Data block: Begin

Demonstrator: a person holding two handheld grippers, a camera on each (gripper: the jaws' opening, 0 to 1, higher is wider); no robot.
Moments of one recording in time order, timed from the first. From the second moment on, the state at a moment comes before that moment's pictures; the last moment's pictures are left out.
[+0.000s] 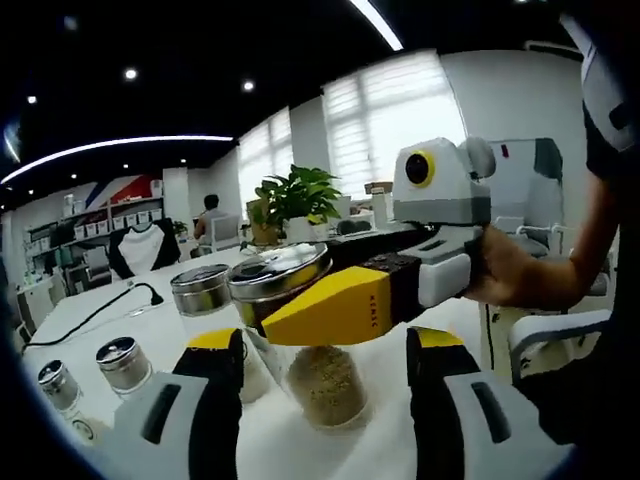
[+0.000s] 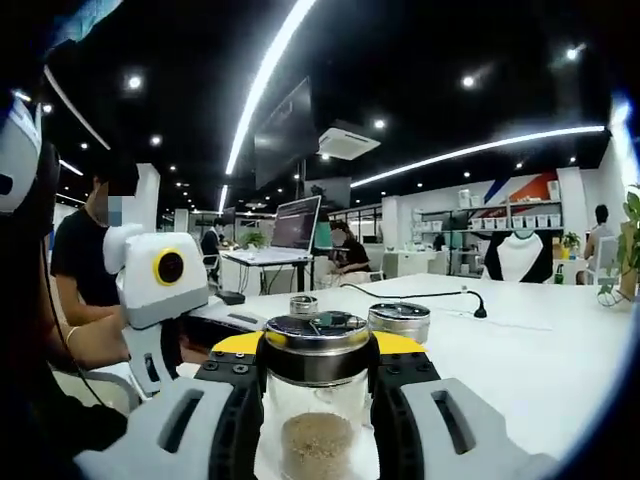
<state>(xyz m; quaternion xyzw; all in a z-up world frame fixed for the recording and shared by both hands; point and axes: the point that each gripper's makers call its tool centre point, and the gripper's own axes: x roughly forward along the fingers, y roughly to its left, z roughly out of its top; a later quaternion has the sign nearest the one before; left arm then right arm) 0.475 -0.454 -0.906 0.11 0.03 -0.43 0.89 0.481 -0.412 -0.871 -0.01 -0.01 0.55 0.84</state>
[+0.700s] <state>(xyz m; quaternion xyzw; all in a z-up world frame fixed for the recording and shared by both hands) 0.475 -0.461 -0.907 0.09 0.02 -0.52 0.85 0.460 -0.408 -0.862 0.00 -0.01 0.59 0.81</state>
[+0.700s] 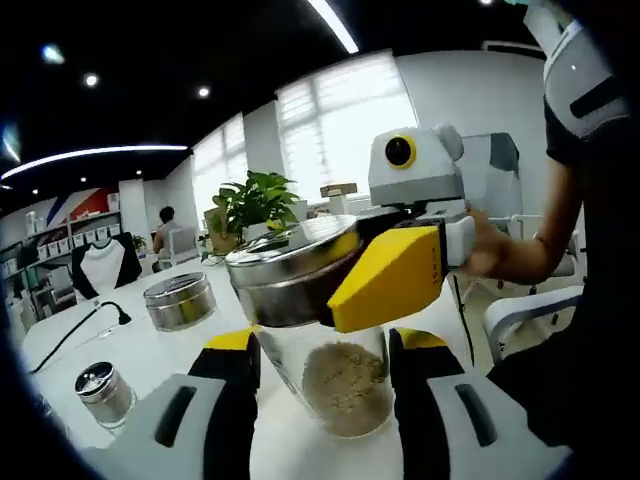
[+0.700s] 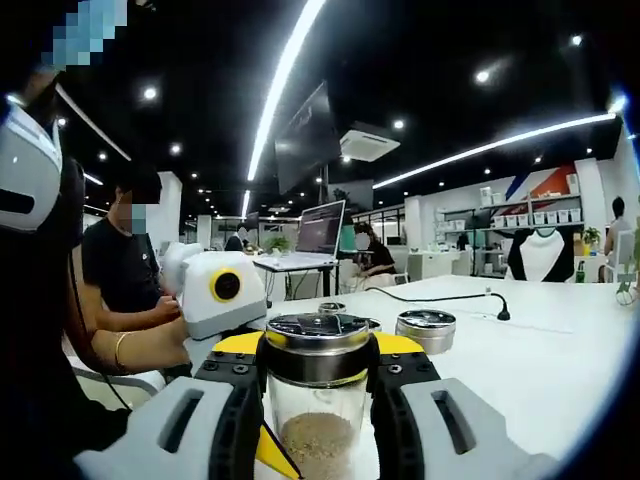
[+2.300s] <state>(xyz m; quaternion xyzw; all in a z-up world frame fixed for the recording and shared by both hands) 0.488 -0.467 -0.892 0.02 -0.01 -0.34 0.94 0.478 -0.419 -0.857 0.05 0.00 0.52 0.85</state>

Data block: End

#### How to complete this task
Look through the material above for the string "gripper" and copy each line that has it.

#### Exercise solution
Demonstrator: a person holding two handheld grippers, a camera on each (gripper: the jaws' opening, 0 to 1, higher is wider); no robot.
<state>(xyz m; quaternion xyzw; all in a z-up world frame fixed for the recording and shared by both hands; point and axes: the point that each gripper's makers call its tool centre point, and the gripper's own axes: x roughly forward along the fingers, y roughly to its left, z roughly out of its top; a later quaternion has the sign nearest the one before; left arm then right arm) 0.475 -0.454 -0.906 0.11 0.03 -0.43 0.89 0.481 -0.412 -0.871 -0.01 -0.01 0.55 0.84</state>

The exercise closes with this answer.